Cuando llegas a El Níspero, lo primero que te golpea es el cambio en el aire. Es como si el murmullo constante de la ciudad se disolviera en un suspiro, reemplazado por una humedad cálida y un aroma terroso, a veces con un toque floral que no puedes identificar del todo. Imagina que das un paso y el asfalto bajo tus pies se transforma en un sendero más suave, de tierra o grava fina, que cruje ligeramente con cada pisada. Escuchas el trino de los pájaros, diferente al de la ciudad, más cercano, más variado, como si cada uno quisiera saludarte. Es una bienvenida silenciosa, casi envolvente, que te prepara para lo que viene.
A medida que te adentras, sientes cómo la temperatura puede bajar unos grados. Las copas de los árboles se cierran sobre ti, creando un techo natural que filtra la luz del sol en parches cálidos y sombras frescas. Puedes estirar la mano y tocar la corteza rugosa de un árbol gigante, sentir la suavidad aterciopelada de una hoja de helecho o la textura cerosa de alguna planta exótica. El aire se siente más denso, más vivo, cargado con el perfume de la vegetación exuberante y el dulzor ocasional de una flor que no ves, pero que sabes que está cerca. De repente, un chapoteo suave te indica que hay agua cerca, quizás una pequeña cascada o un estanque donde la vida bulle.
Luego, el ambiente cambia sutilmente. El canto de los pájaros se mezcla con otros sonidos: un gruñido lejano, el chirrido agudo de un mono, el aleteo de alas grandes. Sabes que estás cerca de los animales. Puedes sentir la vibración de sus movimientos en el suelo si hay uno grande cerca, o el eco de sus llamadas que rebotan en los recintos. A veces, el aire se llena con un olor más fuerte, un aroma animal que te recuerda que estás en su espacio. Imagina que te detienes y, si agudizas el oído, puedes distinguir el raspado de garras en una superficie, el sonido de la comida siendo masticada, o el suave ronroneo de un felino que descansa. Es una sinfonía de la vida salvaje, presente aunque no siempre visible.
Ahora, sobre lo práctico: si vas, lleva repelente. En serio, no es una opción, es una necesidad si no quieres volver lleno de picaduras. También es buena idea usar ropa ligera y fresca, y calzado cómodo para caminar, porque aunque no es un lugar enorme, hay bastante para recorrer a pie. No esperes encontrar restaurantes gourmet; hay algunos kioscos con snacks básicos y bebidas, así que si eres de buen comer, lleva algo extra o planifica comer antes o después. El lugar es bastante accesible, pero algunas zonas pueden tener senderos irregulares, así que tenlo en cuenta si vas con alguien con movilidad reducida.

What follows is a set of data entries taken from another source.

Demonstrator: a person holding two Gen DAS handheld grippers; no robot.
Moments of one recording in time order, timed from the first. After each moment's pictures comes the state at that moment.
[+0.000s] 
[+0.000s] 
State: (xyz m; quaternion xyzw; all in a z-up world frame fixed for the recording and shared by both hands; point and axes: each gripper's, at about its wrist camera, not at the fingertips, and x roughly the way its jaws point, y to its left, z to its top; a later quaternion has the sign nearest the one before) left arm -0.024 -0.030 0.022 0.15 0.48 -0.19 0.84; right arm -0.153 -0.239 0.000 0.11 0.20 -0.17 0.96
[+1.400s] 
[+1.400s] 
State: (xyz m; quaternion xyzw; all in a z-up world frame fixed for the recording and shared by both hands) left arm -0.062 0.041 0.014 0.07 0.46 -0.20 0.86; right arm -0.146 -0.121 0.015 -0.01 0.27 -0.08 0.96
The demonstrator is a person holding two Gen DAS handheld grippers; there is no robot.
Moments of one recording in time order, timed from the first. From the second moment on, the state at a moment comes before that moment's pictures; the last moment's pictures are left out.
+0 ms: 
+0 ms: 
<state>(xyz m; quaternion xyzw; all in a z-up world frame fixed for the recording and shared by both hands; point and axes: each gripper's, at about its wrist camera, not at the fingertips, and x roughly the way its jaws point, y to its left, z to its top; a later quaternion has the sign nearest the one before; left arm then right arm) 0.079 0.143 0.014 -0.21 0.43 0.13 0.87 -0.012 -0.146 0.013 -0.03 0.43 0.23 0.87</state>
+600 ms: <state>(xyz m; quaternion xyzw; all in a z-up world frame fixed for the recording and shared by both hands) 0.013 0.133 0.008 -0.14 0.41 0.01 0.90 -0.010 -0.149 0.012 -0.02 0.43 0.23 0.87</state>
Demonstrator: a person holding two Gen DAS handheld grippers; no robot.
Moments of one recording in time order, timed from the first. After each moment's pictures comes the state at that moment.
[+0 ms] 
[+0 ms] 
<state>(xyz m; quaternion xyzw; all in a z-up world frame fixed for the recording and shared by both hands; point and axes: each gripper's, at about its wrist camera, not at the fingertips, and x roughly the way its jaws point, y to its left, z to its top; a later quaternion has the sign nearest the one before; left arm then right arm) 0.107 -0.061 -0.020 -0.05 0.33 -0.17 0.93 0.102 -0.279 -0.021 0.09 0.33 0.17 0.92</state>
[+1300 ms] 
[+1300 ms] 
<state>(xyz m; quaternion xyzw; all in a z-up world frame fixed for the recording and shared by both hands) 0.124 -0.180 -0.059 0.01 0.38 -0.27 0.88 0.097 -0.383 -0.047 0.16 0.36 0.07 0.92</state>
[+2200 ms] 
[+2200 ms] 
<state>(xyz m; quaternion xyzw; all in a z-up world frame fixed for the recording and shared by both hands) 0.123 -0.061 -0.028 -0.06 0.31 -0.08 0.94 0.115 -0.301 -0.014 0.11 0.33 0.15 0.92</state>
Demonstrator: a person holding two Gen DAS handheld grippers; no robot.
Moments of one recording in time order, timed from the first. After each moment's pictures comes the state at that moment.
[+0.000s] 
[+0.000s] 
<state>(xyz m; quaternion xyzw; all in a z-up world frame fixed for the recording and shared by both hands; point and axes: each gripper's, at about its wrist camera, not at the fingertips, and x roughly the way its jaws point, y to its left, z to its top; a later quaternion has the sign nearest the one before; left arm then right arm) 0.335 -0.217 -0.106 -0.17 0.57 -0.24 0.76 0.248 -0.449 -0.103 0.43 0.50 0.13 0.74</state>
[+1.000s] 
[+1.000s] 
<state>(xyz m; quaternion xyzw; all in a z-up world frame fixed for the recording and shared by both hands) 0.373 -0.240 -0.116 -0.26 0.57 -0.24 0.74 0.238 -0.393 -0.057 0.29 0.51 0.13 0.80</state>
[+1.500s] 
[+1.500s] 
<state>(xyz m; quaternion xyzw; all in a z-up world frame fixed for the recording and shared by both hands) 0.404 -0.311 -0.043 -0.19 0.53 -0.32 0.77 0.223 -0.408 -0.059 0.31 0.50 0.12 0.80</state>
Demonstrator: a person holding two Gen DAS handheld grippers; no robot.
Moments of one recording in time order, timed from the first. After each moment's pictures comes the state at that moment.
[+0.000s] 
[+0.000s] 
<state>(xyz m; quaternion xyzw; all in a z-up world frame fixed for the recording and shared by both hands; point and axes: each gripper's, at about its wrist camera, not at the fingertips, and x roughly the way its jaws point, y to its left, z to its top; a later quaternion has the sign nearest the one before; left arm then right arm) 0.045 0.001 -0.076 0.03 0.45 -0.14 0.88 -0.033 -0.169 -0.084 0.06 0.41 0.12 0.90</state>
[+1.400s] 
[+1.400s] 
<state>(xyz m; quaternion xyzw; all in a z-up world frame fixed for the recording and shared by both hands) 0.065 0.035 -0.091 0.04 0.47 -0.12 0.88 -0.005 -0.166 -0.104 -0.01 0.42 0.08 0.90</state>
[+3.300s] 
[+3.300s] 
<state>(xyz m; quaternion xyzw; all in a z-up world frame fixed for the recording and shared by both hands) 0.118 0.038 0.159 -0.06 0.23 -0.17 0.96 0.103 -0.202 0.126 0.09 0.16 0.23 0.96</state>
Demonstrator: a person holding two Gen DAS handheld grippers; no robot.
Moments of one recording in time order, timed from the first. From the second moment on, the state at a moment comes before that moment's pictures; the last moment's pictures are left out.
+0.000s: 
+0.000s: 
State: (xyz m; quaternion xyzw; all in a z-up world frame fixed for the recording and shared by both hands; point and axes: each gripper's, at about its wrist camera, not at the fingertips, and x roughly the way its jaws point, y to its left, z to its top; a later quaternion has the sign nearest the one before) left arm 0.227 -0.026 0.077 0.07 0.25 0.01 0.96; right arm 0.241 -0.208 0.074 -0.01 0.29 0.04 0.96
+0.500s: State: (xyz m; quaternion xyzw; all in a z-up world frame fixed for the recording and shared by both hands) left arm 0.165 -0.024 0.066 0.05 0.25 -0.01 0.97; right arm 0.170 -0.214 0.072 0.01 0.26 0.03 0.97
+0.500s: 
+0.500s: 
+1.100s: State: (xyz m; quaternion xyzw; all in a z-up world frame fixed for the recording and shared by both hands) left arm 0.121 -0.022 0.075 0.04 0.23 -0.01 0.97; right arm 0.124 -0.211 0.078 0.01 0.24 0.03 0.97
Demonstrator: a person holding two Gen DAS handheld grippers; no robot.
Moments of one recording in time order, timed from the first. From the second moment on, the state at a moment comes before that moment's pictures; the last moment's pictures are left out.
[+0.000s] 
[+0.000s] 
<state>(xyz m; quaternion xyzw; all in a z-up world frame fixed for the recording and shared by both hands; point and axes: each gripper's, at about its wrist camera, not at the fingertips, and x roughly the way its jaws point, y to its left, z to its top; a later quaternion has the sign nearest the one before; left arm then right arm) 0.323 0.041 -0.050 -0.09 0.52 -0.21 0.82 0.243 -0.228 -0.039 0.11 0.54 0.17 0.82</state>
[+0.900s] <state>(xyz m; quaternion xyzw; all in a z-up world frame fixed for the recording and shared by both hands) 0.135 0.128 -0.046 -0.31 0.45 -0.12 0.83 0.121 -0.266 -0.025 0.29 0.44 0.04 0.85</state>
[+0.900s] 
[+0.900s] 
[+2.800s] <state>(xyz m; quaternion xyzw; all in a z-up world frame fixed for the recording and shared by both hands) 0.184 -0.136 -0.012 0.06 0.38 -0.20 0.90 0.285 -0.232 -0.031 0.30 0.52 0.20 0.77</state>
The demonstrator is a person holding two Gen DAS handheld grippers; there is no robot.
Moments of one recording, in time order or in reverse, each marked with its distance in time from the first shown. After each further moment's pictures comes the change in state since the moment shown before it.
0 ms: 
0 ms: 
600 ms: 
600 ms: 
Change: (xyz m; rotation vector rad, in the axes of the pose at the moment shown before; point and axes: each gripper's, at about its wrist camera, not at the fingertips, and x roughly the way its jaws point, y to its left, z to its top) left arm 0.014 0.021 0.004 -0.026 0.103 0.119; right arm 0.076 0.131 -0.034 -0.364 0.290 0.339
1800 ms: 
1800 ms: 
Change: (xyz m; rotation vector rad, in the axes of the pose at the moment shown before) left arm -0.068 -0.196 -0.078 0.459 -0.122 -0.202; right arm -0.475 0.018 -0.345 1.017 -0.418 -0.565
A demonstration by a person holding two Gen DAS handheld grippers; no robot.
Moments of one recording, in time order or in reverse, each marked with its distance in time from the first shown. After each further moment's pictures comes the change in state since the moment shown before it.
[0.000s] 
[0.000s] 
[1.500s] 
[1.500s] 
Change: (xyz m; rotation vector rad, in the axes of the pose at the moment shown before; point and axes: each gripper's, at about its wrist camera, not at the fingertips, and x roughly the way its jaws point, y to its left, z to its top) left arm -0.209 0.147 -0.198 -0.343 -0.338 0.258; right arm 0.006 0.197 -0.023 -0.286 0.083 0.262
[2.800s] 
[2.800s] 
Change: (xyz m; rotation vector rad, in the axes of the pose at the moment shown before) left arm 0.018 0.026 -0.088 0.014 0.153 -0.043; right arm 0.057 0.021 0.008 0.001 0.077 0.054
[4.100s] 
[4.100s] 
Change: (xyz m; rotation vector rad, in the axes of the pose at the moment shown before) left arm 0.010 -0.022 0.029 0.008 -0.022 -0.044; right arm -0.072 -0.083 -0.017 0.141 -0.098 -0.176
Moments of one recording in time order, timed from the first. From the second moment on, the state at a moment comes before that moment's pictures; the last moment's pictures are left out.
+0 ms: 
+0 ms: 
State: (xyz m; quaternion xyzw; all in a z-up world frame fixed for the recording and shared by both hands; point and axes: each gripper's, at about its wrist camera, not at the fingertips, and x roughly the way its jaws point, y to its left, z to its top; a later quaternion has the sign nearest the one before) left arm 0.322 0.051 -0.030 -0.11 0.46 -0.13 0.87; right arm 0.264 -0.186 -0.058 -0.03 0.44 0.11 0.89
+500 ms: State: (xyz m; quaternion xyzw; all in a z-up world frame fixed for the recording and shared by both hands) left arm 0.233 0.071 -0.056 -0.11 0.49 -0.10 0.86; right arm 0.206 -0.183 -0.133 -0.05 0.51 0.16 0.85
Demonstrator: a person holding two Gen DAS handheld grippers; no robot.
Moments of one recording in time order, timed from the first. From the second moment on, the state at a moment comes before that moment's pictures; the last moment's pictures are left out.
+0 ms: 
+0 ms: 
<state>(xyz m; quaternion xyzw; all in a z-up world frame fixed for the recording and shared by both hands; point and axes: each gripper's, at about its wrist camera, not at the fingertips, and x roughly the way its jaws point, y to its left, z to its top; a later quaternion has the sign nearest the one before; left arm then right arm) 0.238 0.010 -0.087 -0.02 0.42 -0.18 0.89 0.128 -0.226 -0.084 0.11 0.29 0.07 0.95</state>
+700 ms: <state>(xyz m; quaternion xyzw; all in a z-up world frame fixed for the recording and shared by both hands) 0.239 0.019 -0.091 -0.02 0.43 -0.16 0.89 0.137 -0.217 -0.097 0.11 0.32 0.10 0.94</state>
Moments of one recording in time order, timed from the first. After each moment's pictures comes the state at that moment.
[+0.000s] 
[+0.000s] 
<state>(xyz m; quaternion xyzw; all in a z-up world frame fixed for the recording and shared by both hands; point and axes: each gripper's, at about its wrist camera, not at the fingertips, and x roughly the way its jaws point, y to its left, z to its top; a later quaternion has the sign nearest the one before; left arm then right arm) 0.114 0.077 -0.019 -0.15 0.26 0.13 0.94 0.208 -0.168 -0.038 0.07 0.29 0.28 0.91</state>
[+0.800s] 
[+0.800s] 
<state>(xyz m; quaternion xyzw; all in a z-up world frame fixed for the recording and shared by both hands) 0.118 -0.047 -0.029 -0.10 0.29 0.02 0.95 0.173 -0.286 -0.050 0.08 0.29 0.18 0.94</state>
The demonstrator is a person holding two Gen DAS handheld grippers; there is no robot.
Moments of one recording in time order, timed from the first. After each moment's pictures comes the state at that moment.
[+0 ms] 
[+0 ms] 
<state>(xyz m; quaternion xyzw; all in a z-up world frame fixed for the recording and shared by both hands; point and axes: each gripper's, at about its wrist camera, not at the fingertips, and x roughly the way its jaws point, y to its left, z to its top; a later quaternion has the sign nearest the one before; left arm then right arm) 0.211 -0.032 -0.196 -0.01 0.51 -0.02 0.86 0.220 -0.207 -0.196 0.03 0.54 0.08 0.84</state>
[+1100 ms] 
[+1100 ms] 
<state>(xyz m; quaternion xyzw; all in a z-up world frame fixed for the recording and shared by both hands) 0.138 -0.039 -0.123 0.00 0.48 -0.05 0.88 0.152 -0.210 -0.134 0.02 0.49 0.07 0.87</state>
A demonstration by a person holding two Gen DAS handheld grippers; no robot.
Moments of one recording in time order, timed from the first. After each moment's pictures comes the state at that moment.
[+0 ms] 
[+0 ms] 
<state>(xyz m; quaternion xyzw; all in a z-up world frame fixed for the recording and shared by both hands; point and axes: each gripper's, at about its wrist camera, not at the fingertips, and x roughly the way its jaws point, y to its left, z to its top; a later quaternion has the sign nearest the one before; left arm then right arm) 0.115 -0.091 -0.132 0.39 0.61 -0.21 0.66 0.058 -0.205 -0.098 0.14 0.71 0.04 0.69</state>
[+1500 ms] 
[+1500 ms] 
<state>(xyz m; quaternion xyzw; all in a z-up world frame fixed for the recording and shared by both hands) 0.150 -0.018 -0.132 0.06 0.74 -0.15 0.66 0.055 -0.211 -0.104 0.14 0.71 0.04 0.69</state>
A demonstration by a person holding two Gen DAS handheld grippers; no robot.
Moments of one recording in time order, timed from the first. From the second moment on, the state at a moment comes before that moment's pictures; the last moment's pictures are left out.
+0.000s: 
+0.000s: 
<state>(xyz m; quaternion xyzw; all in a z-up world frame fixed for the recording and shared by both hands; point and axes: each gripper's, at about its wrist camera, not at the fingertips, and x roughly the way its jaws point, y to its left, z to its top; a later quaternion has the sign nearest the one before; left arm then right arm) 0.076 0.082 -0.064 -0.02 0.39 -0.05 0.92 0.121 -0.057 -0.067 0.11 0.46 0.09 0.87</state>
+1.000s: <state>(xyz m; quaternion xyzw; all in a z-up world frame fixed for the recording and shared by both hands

El tiempo que te tomará recorrerlo todo depende de ti, pero calcula entre dos y tres horas para verlo con calma, sin prisas. La entrada es bastante económica, casi simbólica, lo cual es genial. Para llegar, lo más fácil es tomar un taxi o usar una app de transporte; está en El Valle de Antón, así que es un poco de viaje desde Ciudad de Panamá, pero vale la pena si buscas un día diferente. Te recomiendo ir por la mañana temprano, cuando la temperatura es más agradable y los animales suelen estar más activos. Es un lugar para desconectar, no para una aventura extrema, pero definitivamente te deja con una sensación de conexión con la naturaleza.